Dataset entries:
==*==

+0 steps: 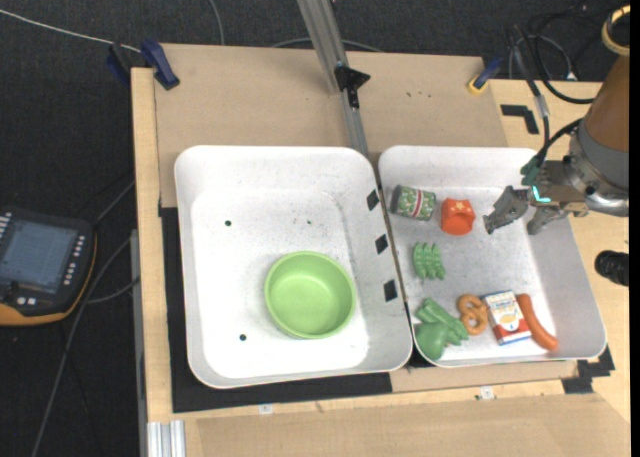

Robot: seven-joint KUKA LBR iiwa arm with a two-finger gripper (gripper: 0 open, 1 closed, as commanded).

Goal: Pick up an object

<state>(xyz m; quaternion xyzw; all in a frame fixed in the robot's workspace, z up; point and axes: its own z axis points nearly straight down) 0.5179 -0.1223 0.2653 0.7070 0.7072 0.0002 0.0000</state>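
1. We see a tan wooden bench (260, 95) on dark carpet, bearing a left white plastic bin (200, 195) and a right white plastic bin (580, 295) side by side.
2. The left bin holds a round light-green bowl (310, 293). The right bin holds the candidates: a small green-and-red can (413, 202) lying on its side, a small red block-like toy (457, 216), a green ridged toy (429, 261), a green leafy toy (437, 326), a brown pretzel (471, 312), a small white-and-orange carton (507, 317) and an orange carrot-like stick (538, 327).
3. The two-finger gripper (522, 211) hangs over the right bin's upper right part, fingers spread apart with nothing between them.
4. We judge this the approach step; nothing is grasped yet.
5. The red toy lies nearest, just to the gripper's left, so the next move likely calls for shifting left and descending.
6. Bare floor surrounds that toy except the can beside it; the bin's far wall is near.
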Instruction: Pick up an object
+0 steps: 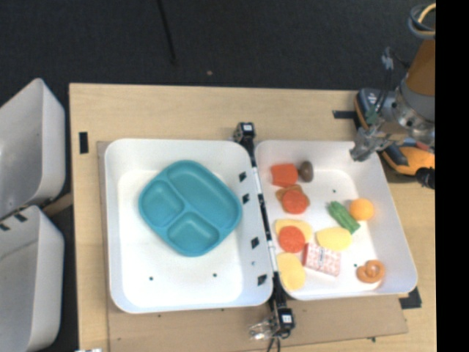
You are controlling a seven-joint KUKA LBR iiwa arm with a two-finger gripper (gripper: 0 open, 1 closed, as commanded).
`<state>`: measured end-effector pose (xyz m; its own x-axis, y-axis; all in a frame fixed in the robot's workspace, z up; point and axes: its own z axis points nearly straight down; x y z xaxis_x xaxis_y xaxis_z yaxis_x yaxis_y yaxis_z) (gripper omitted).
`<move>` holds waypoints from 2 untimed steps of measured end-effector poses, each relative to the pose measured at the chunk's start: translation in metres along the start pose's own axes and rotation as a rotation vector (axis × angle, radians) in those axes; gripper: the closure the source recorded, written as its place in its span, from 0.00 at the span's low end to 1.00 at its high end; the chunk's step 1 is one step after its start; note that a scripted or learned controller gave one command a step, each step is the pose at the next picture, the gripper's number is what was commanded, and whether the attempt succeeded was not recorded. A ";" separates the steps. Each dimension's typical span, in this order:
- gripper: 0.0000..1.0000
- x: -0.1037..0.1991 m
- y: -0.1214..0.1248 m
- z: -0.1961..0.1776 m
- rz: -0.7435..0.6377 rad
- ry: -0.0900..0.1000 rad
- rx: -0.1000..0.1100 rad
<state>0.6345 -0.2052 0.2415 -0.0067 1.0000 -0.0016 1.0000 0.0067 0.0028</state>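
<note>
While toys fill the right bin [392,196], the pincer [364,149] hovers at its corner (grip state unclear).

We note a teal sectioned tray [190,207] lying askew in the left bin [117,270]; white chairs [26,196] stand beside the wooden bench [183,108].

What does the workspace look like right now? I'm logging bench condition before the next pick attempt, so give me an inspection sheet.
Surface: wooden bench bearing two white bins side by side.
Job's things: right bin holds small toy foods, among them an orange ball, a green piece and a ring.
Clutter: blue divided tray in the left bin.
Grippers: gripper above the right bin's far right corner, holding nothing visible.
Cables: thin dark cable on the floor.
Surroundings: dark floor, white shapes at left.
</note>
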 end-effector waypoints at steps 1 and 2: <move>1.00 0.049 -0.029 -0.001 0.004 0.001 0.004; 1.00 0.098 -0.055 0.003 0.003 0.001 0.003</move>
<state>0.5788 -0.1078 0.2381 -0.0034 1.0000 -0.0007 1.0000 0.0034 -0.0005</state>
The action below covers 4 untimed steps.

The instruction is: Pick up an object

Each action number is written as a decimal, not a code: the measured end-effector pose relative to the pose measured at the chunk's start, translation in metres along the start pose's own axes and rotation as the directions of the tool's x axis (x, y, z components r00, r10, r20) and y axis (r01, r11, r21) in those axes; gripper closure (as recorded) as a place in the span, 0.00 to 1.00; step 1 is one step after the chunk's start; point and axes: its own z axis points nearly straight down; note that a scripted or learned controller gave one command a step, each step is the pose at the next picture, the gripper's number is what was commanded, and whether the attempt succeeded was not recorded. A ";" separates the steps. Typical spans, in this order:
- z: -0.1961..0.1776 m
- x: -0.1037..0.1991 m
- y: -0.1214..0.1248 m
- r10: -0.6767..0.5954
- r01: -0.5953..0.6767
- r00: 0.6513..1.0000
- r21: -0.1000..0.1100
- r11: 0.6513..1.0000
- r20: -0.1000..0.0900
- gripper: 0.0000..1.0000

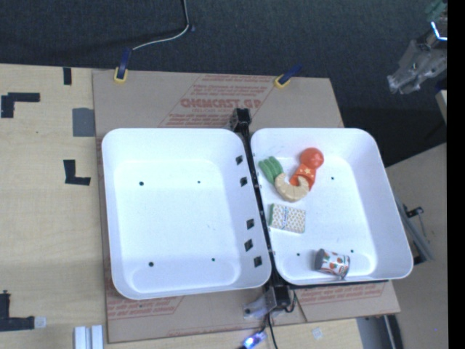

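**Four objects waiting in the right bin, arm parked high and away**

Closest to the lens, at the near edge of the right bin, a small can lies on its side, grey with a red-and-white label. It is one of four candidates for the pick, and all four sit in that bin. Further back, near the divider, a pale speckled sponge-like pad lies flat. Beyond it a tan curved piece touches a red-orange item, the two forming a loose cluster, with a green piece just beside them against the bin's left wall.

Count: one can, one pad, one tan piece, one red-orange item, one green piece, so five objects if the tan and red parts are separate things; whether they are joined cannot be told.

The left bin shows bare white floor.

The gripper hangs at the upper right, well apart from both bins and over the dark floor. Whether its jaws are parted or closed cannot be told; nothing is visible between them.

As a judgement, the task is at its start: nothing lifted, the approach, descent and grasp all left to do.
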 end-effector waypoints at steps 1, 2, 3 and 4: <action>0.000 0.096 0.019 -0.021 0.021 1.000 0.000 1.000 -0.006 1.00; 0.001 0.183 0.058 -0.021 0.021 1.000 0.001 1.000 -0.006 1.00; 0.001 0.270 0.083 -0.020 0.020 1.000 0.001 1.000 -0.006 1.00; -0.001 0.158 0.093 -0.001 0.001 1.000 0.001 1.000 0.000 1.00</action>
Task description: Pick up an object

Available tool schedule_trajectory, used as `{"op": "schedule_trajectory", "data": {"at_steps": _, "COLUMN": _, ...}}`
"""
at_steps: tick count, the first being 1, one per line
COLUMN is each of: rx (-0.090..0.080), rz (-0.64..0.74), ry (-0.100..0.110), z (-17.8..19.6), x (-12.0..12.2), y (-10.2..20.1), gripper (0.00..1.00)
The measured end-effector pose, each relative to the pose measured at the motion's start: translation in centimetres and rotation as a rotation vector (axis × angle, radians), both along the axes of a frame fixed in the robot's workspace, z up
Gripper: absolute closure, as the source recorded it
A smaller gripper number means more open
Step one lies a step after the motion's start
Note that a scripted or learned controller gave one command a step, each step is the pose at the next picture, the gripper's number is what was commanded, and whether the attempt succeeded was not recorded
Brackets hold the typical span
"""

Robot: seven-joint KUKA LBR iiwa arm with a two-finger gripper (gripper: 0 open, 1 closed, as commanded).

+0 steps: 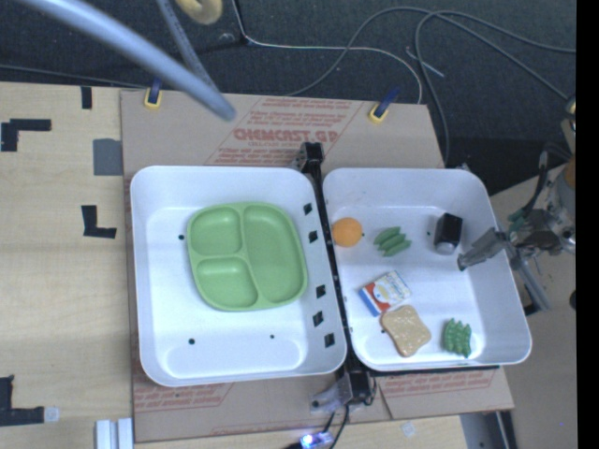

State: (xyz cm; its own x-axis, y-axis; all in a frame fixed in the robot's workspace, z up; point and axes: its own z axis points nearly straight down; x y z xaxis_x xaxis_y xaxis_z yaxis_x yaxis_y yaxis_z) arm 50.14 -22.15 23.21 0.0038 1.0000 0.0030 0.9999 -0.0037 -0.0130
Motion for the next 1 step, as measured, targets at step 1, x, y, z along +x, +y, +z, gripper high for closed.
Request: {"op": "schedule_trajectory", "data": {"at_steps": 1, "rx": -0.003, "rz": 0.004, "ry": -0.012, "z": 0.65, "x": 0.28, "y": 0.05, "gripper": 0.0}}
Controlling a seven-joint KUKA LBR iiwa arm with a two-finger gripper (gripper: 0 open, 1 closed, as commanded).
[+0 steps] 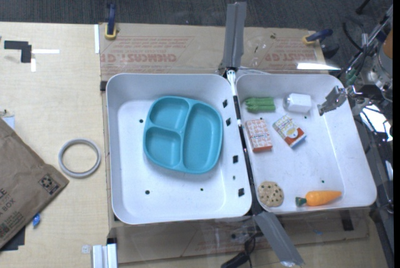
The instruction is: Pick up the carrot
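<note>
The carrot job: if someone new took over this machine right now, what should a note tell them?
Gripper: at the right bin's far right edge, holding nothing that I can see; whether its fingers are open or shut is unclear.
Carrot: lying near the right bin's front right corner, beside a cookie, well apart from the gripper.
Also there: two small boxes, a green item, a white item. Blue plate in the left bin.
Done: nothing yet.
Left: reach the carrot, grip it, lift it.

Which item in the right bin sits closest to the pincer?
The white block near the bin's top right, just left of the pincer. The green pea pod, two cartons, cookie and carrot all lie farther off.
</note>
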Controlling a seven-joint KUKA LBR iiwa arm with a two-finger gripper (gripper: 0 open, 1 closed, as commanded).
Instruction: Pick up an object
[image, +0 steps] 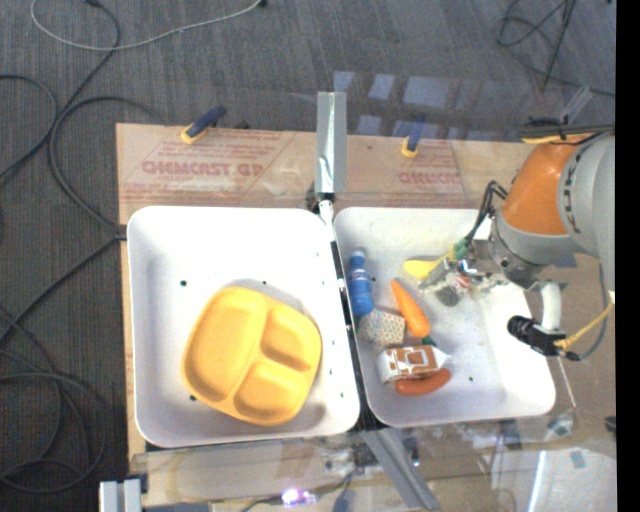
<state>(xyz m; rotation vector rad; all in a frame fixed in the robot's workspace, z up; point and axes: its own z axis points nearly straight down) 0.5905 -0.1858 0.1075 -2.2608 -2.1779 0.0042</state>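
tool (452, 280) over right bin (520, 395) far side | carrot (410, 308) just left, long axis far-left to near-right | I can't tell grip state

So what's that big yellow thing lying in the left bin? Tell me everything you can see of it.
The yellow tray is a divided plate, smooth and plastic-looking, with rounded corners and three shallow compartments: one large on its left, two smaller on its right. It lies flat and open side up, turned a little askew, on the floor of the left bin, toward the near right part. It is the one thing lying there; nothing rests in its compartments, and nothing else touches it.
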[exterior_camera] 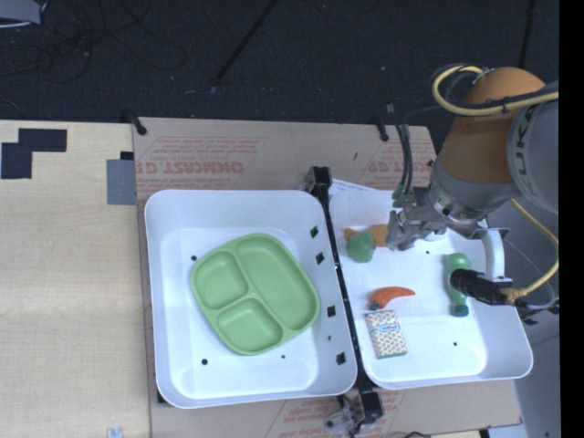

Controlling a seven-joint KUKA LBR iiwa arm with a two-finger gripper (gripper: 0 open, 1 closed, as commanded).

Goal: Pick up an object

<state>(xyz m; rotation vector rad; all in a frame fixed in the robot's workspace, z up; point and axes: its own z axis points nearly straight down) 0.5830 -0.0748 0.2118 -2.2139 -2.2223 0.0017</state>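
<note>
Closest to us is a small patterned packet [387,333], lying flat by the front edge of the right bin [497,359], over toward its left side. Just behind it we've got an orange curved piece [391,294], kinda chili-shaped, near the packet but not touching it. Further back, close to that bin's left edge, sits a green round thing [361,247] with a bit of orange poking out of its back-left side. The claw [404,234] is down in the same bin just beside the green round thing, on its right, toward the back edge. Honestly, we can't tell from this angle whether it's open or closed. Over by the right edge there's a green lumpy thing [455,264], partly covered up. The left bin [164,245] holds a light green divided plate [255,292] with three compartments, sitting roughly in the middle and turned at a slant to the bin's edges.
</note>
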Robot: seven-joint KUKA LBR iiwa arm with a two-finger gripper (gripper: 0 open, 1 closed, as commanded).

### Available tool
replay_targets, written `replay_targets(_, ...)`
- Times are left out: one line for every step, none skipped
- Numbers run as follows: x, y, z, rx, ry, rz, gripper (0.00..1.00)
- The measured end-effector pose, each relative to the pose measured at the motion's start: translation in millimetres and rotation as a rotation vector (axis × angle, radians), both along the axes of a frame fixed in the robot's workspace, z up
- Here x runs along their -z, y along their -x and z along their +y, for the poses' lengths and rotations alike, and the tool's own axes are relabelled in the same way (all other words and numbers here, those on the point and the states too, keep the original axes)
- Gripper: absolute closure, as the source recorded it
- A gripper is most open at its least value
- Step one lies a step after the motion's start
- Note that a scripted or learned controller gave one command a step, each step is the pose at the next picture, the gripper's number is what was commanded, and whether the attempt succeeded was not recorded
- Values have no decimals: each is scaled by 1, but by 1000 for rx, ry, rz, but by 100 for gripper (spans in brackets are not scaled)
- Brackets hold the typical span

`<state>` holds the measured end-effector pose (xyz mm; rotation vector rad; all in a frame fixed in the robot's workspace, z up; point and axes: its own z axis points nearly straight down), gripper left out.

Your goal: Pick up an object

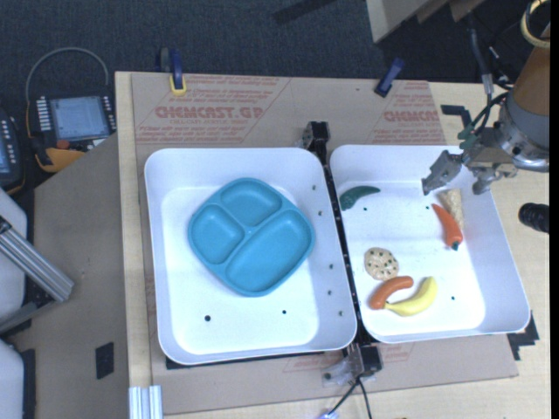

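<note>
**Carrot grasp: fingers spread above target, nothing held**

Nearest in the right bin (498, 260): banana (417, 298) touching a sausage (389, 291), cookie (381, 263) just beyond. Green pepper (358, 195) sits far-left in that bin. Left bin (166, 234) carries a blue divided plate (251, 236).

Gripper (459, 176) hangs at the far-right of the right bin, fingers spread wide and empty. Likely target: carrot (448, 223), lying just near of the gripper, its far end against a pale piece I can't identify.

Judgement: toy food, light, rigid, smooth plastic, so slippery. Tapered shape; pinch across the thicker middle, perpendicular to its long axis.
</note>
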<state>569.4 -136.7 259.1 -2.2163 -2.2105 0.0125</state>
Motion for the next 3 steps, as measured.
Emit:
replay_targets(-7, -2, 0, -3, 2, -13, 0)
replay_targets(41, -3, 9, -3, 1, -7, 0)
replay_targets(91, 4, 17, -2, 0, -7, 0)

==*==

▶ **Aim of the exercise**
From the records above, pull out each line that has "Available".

▶ **Solution for this exercise**
Available tool schedule_trajectory, used as `{"op": "schedule_trajectory", "data": {"at_steps": _, "COLUMN": _, ...}}`
### Available tool

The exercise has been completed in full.